Hannover. Mit einem kleinen Stimmungsknick startete die große Schlagersause in der TUI-Arena: Vicky Leandros musste passen, der Grippevirus hatte sie erwischt. Doch für Ersatz war gesorgt: Claudia Jung sprang ein. Das Fanvolk war also trotzdem schwer in Schunkellaune, und als NDR-Moderatorin Kerstin Werner zur Begrüßung die Bühne betrat, übertönten die Jubeldezibel glatt einen startenden Jumbojet. Werner macht es kurz, erklärte den Weltfrauentag zum „Internationalen Tag des deutschen Schlagers“– und dann brannte sie ab, Hannovers „Schlager-Starparade 2015“.

Prominente Namen waren reichlich vertreten, Jürgen Drews, Howard Carpendale, Bernhard Brink, Andreas Gabalier oder Semino Rossi. Aber bei sieben Stunden Schlagerparty blieb auch noch Zeit, ein paar neue Gesichter vorzustellen. Zum Beispiel bei der Eröffnung, die übernahm pünktlich um 14 Uhr Schlager-Neuling Henk van Daam. Der charmante Niederländer stellte seine neue Single „Wann“ vor und heizte mit „Millionen Küsse“ ein. Etwas unsicher wirkte er zwar, aber die Frauenherzen flogen ihm vielleicht gerade deshalb hundertfach zu.

Das ging gut los, aber es wurde noch besser: Semino Rossi, seit Jahren dick im Geschäft, machte die Fans glücklich mit Hits wie „Rot sind die Rosen“ und „Bella Romantica“,  bewährtes Liedgut mit Schunkel- und Schmusegarantie.
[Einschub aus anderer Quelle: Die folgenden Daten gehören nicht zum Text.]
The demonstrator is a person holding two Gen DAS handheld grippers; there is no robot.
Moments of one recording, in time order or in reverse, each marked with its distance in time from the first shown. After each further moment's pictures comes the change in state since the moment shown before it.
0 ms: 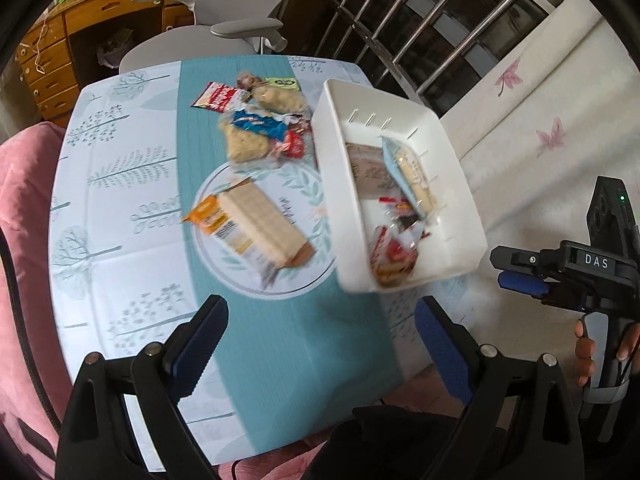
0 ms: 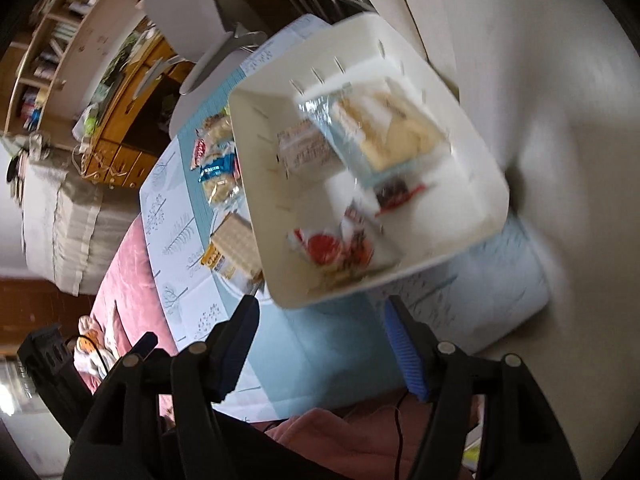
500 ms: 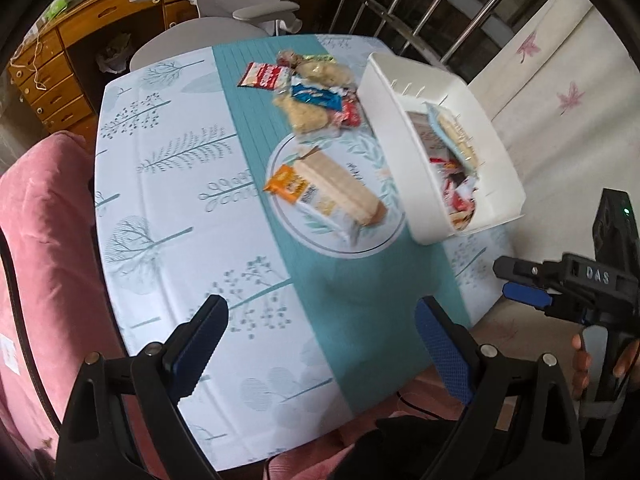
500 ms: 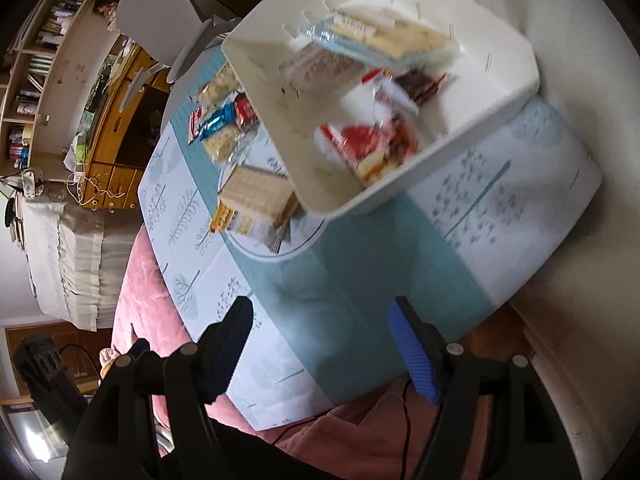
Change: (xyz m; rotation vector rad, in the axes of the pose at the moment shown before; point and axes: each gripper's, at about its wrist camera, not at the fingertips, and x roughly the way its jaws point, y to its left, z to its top) left arm -0.017 0.075 -0.015 0.105 0.093 0.082; right arm 0.059 0.035 -0.084 0.153 -0.004 0.046
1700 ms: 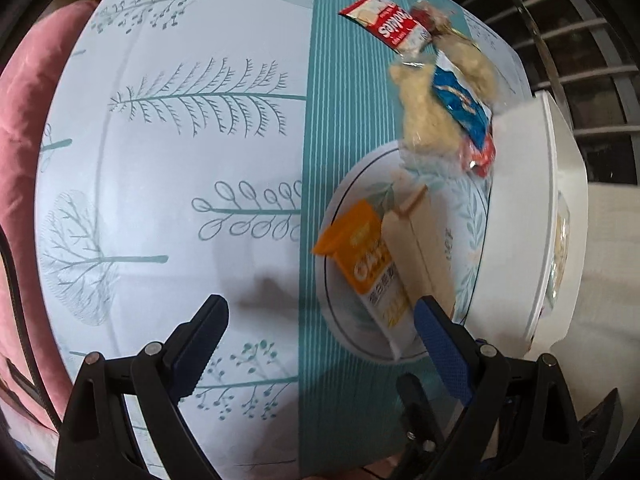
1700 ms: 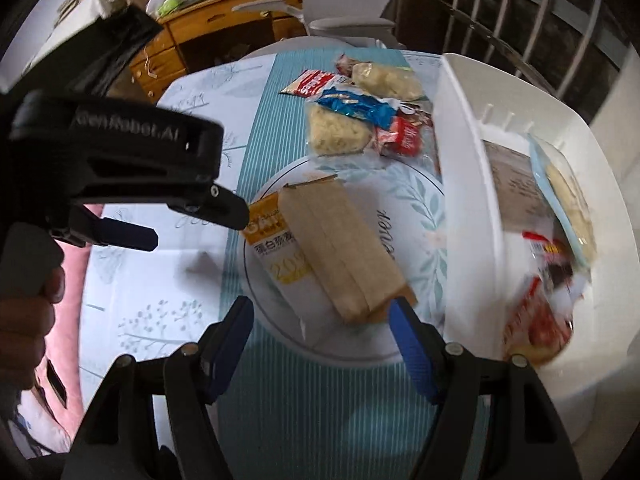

Der Rebell unten den Volksmusik-Profis ist Andreas Gabalier. Der „Volks-Rock’n’Roller“ begrüßte die Arena mit einem kräftigen „Servus“ und musste bei seinem Hit „I sing a Liad für di“ nicht mehr großartig zum Mitsingen und Mittanzen auffordern – hätte es Tische gegeben, wären sie in Grund und Boden gestampft worden. Gabalier ist noch jung, aber schon ein Großer, allerdings noch nicht so lange wie Howard Carpendale. Bereits 1969 landete der Südafrikaner seinen ersten Hit in Deutschland – mit dem deutschen Cover des Beatles-Songs Obladi Oblada. Gestern performte er auf der Bühne in Hannover – den herzzerbröselnden Schmelz in seiner Stimme hat er immer noch nicht verloren, was der gereiften Damenwelt auch durchaus anzusehen war. Aber ob Howies Applaus an den für Jürgen Drews heranreichte? Eher nein. Der König von Mallorca wurde zum Ende geradezu frenetisch gefeiert und bedankte sich beim mittlerweile leicht erschöpften Publikum. Der Ballermann-Experte machte seine Anhänger noch mal richtig heiß, sang sich durch seine Klassiker und landete natürlich auch im Kornfeld – die TUI-Arena brodelte geradezu.

Schon zuvor tanzten überall Paare, immer wieder flogen Rosen auf die Bühne. Doch der aufregendste Auftritt – und das heißeste Outfit – gehörte Kristina Bach. Lange war sie nicht mehr aufgetreten, sondern schrieb Lieder für andere Künstler. Gestern sang die Frau mit der tollen Stimme ein Medley aus „Living next door to Alice“, „Que Sera Sera“ und anderen Hits. Das sorgte für Symptome von Party-Krankheit: Die hübsche Blondine verursachte Gänsehaut, vor allem bei den Herren, und hohes Tanzfieber.
Fazit: Die Schlagerfreaks waren bestens gelaunt – fast jeder wird heute morgen mit einem Ohrwurm aufgewacht sein.